TASK OBJECTIVE - Each record beneath this sentence is to be transcribed exactly as it reads.

● ● ● ● ● ● ●

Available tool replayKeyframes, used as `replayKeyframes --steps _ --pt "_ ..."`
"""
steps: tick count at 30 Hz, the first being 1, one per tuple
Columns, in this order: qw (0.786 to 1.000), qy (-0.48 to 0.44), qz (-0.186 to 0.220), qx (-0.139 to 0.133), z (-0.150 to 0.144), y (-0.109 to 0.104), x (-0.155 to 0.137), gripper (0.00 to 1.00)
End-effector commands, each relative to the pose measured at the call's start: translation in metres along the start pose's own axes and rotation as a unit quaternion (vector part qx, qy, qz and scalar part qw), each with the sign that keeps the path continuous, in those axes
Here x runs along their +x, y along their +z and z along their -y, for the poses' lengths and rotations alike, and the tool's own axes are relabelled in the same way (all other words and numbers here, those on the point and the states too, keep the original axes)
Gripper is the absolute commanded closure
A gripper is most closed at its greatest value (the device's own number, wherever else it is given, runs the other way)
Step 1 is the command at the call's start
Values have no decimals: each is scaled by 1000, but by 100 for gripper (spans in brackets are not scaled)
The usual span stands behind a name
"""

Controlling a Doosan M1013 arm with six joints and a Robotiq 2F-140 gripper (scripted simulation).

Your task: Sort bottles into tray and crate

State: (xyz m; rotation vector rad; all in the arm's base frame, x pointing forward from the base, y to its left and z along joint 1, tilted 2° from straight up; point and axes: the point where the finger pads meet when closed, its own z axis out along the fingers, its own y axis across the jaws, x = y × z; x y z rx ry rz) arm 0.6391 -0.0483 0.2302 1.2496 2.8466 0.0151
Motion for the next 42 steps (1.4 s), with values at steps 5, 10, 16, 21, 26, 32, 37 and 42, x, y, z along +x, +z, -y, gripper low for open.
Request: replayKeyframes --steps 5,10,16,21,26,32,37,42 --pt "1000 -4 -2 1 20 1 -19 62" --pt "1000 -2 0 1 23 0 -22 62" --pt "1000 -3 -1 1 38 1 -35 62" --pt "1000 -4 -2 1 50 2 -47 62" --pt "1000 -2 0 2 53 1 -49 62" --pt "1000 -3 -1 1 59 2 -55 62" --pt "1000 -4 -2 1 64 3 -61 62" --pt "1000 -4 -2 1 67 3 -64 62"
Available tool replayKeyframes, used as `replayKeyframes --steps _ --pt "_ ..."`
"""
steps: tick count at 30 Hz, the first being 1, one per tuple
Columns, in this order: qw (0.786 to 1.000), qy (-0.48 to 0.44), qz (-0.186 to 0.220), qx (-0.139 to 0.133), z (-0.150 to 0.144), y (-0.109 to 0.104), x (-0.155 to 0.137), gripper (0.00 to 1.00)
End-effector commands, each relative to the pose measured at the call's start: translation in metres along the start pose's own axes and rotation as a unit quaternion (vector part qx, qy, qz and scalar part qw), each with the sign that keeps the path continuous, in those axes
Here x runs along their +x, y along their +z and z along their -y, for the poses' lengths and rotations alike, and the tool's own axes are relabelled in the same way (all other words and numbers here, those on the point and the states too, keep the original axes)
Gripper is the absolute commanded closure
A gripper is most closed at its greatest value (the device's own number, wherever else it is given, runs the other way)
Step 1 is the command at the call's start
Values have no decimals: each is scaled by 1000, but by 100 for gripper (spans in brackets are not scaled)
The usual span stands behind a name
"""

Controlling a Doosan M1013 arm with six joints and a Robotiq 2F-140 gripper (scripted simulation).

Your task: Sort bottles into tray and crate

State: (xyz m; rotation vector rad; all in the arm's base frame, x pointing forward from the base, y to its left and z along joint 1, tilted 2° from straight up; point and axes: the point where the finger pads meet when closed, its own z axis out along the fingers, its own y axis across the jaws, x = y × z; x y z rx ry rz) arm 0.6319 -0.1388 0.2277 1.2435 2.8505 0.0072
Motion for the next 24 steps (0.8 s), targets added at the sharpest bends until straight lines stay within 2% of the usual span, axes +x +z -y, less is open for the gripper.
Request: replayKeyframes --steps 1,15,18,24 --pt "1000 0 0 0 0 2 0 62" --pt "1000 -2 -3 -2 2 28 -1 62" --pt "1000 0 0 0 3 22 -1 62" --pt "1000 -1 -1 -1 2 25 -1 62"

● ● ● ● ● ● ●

WRITTEN RESPONSE -
Available tool replayKeyframes, used as `replayKeyframes --steps _ --pt "_ ..."`
"""
steps: tick count at 30 Hz, the first being 1, one per tuple
Columns, in this order: qw (0.786 to 1.000), qy (-0.48 to 0.44), qz (-0.186 to 0.220), qx (-0.139 to 0.133), z (-0.150 to 0.144), y (-0.109 to 0.104), x (-0.155 to 0.137), gripper (0.00 to 1.00)
End-effector commands, each relative to the pose measured at the call's start: translation in metres along the start pose's own axes and rotation as a unit quaternion (vector part qx, qy, qz and scalar part qw), each with the sign that keeps the path continuous, in those axes
Here x runs along their +x, y along their +z and z along their -y, for the poses' lengths and rotations alike, and the tool's own axes are relabelled in the same way (all other words and numbers here, those on the point and the states too, keep the original axes)
Gripper is the absolute commanded closure
A gripper is most closed at its greatest value (the device's own number, wherever else it is given, runs the other way)
Step 1 is the command at the call's start
Values have no decimals: each is scaled by 1000, but by 100 for gripper (spans in brackets are not scaled)
The usual span stands behind a name
"""

Controlling a Doosan M1013 arm with six joints and a Robotiq 2F-140 gripper (scripted simulation).

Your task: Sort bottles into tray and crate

State: (xyz m; rotation vector rad; all in the arm's base frame, x pointing forward from the base, y to its left and z along joint 1, tilted 2° from straight up; point and axes: the point where the finger pads meet when closed, its own z axis out along the fingers, its own y axis across the jaws, x = y × z; x y z rx ry rz) arm 0.6391 -0.0483 0.2302 1.2496 2.8466 0.0151
Motion for the next 42 steps (1.4 s), with values at steps 5, 10, 16, 21, 26, 32, 37 and 42, x, y, z along +x, +z, -y, gripper low for open.
Request: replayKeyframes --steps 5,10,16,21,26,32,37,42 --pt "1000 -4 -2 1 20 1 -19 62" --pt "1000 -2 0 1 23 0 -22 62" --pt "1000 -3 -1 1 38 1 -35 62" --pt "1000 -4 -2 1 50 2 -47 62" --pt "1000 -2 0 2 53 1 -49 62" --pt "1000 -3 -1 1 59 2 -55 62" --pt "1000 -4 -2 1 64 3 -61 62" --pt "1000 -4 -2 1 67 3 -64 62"
Available tool replayKeyframes, used as `replayKeyframes --steps _ --pt "_ ..."`
"""
steps: tick count at 30 Hz, the first being 1, one per tuple
Columns, in this order: qw (0.786 to 1.000), qy (-0.48 to 0.44), qz (-0.186 to 0.220), qx (-0.139 to 0.133), z (-0.150 to 0.144), y (-0.109 to 0.104), x (-0.155 to 0.137), gripper (0.00 to 1.00)
End-effector commands, each relative to the pose measured at the call's start: translation in metres along the start pose's own axes and rotation as a unit quaternion (vector part qx, qy, qz and scalar part qw), each with the sign that keeps the path continuous, in those axes
Here x runs along their +x, y along their +z and z along their -y, for the poses' lengths and rotations alike, and the tool's own axes are relabelled in the same way (all other words and numbers here, those on the point and the states too, keep the original axes)
Gripper is the absolute commanded closure
A gripper is most closed at its greatest value (the device's own number, wherever else it is given, runs the other way)
Step 1 is the command at the call's start
Values have no decimals: each is scaled by 1000, but by 100 for gripper (spans in brackets are not scaled)
The usual span stands behind a name
"""

Controlling a Doosan M1013 arm with six joints and a Robotiq 2F-140 gripper (scripted simulation).

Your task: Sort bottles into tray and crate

State: (xyz m; rotation vector rad; all in the arm's base frame, x pointing forward from the base, y to its left and z along joint 1, tilted 2° from straight up; point and axes: the point where the finger pads meet when closed, its own z axis out along the fingers, its own y axis across the jaws, x = y × z; x y z rx ry rz) arm 0.6319 -0.1388 0.2277 1.2435 2.8505 0.0072
Motion for the next 24 steps (0.8 s), targets added at the sharpest bends until straight lines stay within 2% of the usual span, axes +x +z -y, less is open for the gripper.
Request: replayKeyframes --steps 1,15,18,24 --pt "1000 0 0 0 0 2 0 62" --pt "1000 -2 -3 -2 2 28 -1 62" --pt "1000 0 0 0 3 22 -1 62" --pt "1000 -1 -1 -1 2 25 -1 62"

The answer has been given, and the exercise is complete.